Note that “the direction of the normal vector” is not the same as “the normal vector.” There are two reasons for this. The first one is that \(|\vec{N}|\) isn’t necessarily equal to \(1\). This isn’t really important because normalizing \(\vec{N}\) would be trivial and because we only care about the sign of \(\langle \vec{N}, \vec{V} \rangle\).

The second reason is that if \(\vec{N}\) is a normal vector of \(ABC\), so is \(\vec{-N}\), and in this case we care deeply about the direction \(\vec{N}\) points in, because this is exactly what lets us classify triangles as either front-facing or back-facing.

Moreover, the cross product of two vectors is not commutative: \(\vec{V_1}~\times~\vec{V_2} = -({\vec{V_2} \times \vec{V_1}}\)). In other words, the order of the vectors in this operation matters. And since we defined \(V_1\) and \(V_2\) in terms of \(A\), \(B\), and \(C\), this means the order of the vertices in a triangle matters. We can’t treat the triangles \(ABC\) and \(ACB\) as the same triangle anymore.

Fortunately, none of this is random. Given the definition of the cross product operation, the way we defined \(V_1\) and \(V_2\), and the coordinate system we use (X to the right, Y up, Z forward), there is a very simple rule that determines the direction of the normal vector: if the vertices of the triangle \(ABC\) are in clockwise order when you look at them from the camera, the normal vector as calculated above will point toward the camera—that is, the camera is looking at the front face of the triangle.

We just need to keep this rule in mind when designing 3D models manually and list the vertices of each triangle in clockwise order when looking at its front face, so that their normals point “out” when we compute them this way. Of course, the example cube model we’ve been using so far follows this rule.

## Summary

In this chapter, we made our renderer, which could previously only render wireframe objects, capable of rendering solid-looking objects. This is more involved than just using `DrawFilledTriangle`

instead of `DrawWireframeTriangle`

, because we need triangles close to the camera to obscure triangles further away from the camera.
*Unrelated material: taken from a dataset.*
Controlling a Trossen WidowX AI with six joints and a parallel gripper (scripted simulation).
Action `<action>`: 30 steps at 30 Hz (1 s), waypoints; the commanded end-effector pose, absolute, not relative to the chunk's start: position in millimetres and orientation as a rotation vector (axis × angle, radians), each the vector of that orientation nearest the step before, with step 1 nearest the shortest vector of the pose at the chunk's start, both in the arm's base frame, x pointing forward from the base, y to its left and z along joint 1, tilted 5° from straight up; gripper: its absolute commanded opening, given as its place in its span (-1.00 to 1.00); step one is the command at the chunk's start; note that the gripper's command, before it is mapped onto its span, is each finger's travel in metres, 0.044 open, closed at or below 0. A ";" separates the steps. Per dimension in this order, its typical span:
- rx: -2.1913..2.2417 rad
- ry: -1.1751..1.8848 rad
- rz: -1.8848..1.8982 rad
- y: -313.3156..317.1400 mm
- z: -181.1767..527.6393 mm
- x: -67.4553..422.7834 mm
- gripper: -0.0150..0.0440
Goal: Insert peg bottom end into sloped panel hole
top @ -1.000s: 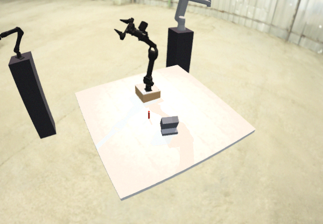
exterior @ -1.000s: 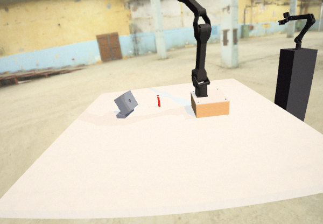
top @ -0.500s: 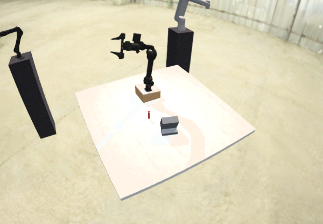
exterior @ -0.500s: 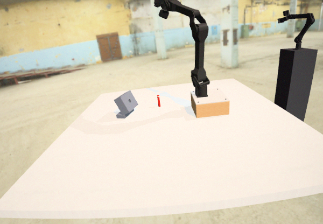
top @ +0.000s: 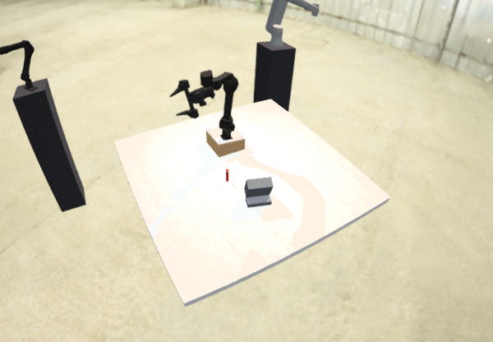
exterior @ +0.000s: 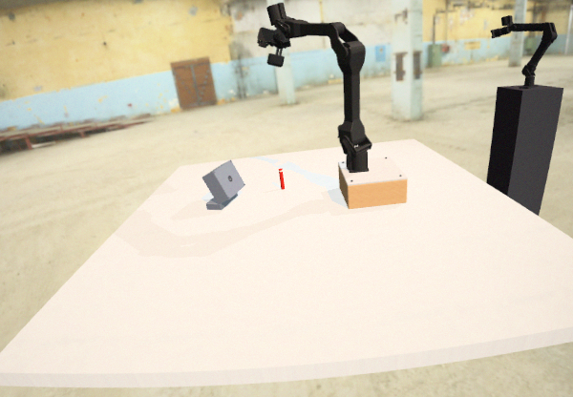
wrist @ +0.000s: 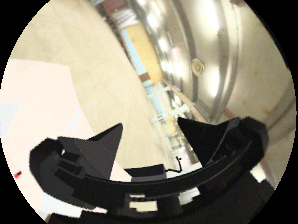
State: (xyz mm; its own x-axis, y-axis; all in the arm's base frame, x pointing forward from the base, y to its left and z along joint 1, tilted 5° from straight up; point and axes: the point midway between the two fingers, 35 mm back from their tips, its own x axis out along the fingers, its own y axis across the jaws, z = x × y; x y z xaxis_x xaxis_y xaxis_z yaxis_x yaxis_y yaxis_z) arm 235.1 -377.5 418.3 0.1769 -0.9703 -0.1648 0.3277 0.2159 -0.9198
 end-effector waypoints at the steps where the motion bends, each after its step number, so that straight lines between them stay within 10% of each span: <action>1: -0.841 0.968 -0.965 -370.3 376.1 260.6 1.00; 30: -0.263 1.338 -0.115 -207.1 97.3 310.8 1.00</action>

The first idea we explored was to draw the triangles from back to front, but this had a few drawbacks that we discussed. A better idea is to work at the pixel level; this idea led us to a technique called depth buffering, which produces correct results regardless of the order in which we draw the triangles.

We finally explored an optional but valuable technique that doesn’t change the correctness of the results, but can save us from rendering approximately half of the triangles of the scene: back face culling. Since all the back-facing triangles of a closed object are covered by all its front-facing triangles, there’s no need to draw the back-facing triangles at all. We presented a simple algebraic way to determine whether a triangle is front- or back-facing.

Now that we can render solid-looking objects, we’ll devote the rest of this book to making these objects look more realistic.